What worries me about the industry right now is that brands seem to be growing too fast. They’re gluttonous as they burgeon, and the result feels like so much homogeneity. Add in that prices have risen astronomically since Covid, which limits wanderlusters with a penchant for frequent travel. A stunning hotel should not be only for special celebrations or once-in-a-lifetime sojourns; it shouldn’t just be for the wealthy and entitled; and it shouldn’t be a soulless place that feels predictably like all the others whether in Mexico or Morocco. 

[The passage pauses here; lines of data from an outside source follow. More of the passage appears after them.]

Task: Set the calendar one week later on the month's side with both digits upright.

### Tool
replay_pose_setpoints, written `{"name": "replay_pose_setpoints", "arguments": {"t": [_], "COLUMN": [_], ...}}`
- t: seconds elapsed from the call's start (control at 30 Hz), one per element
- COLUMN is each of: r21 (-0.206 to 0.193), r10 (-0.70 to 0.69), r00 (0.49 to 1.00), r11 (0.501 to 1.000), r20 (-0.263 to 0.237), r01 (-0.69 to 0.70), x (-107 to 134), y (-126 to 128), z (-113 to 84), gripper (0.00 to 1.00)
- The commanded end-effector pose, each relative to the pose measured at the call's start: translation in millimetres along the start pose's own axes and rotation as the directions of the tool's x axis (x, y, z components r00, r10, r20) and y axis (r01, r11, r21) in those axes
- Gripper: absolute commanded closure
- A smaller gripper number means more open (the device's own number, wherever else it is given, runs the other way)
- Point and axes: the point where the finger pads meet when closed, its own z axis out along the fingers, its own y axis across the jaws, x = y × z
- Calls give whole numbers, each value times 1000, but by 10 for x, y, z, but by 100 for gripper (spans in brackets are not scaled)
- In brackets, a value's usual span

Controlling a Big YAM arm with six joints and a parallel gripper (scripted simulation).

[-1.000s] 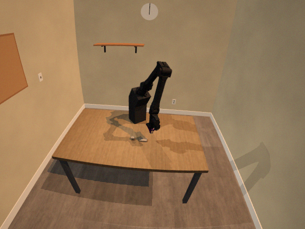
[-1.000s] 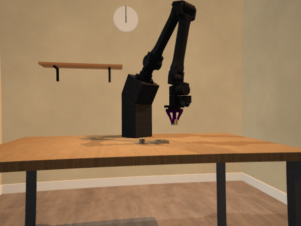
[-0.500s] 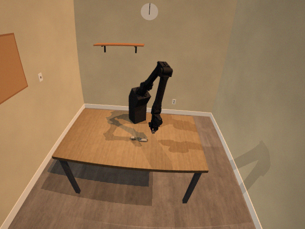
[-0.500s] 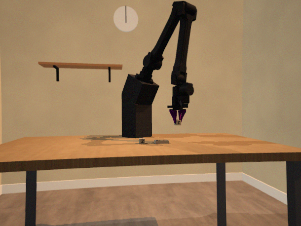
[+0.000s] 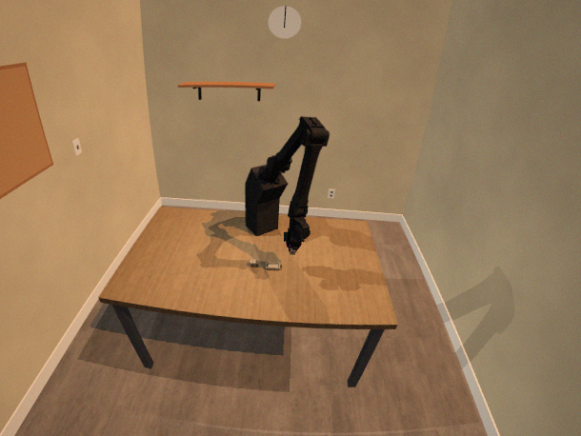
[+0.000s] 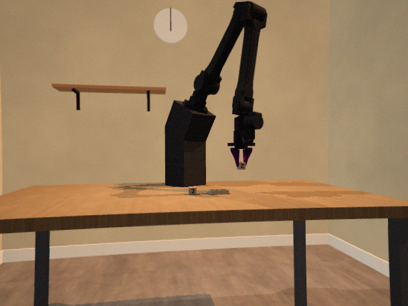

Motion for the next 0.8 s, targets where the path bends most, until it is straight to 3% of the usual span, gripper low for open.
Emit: {"name": "replay_pose_setpoints", "arguments": {"t": [0.0,0.37,0.77], "r21": [-10,-6,-7], "r10": [10,13,13], "r00": [999,1000,1000], "r11": [1000,1000,1000], "r20": [33,17,15], "r01": [-10,-13,-13], "x": [-154,-68,-45], "y": [56,41,69], "z": [-86,165,720], "gripper": [74,74,74]}}
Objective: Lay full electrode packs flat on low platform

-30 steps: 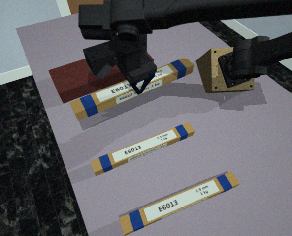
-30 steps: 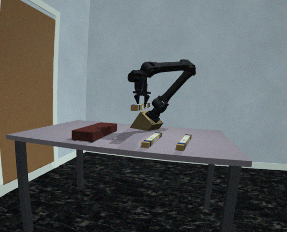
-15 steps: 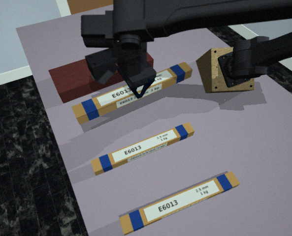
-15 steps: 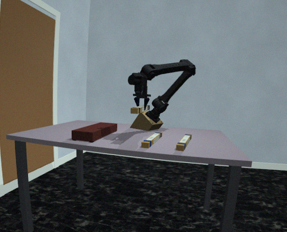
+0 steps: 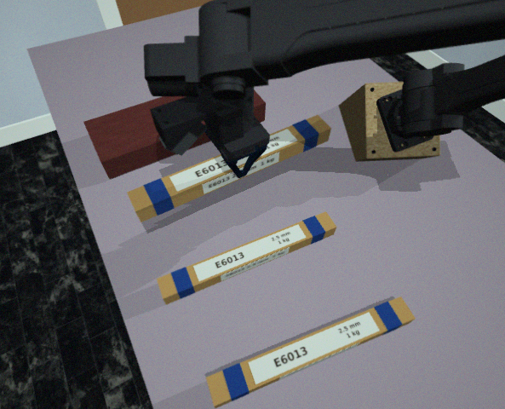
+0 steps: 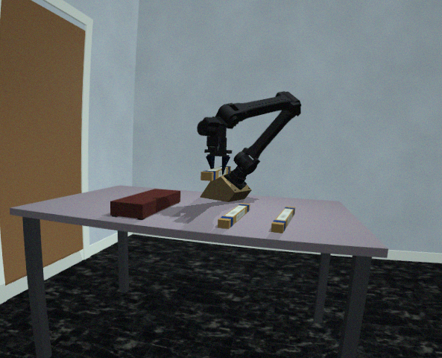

Any recent standout stays?

Last week, I was at Coworth Park, a Dorchester Collection hotel that deftly evokes the English country house adventure, just an hour from London near Windsor Castle. With an original, redone manor house, gardens galore, a Michelin-starred restaurant (Woven) that won’t be forgotten and is eminently worth the price of a long flight across the pond, Coworth Park is the only English country house hotel with polo fields. 

How do you use Safara?

Though I write about most places I visit and journal about all things regularly, I keep so much in my head. Safara provides an entertaining and efficient way to keep track of where I’ve been online, and where I want to return or travel to later. It’s an exercise in hotel mindfulness. I rarely stop to look back and recollect and the process of creating my Stayed List (which though vast is not anywhere near complete) provided a wealth of treasured memories. You should try it.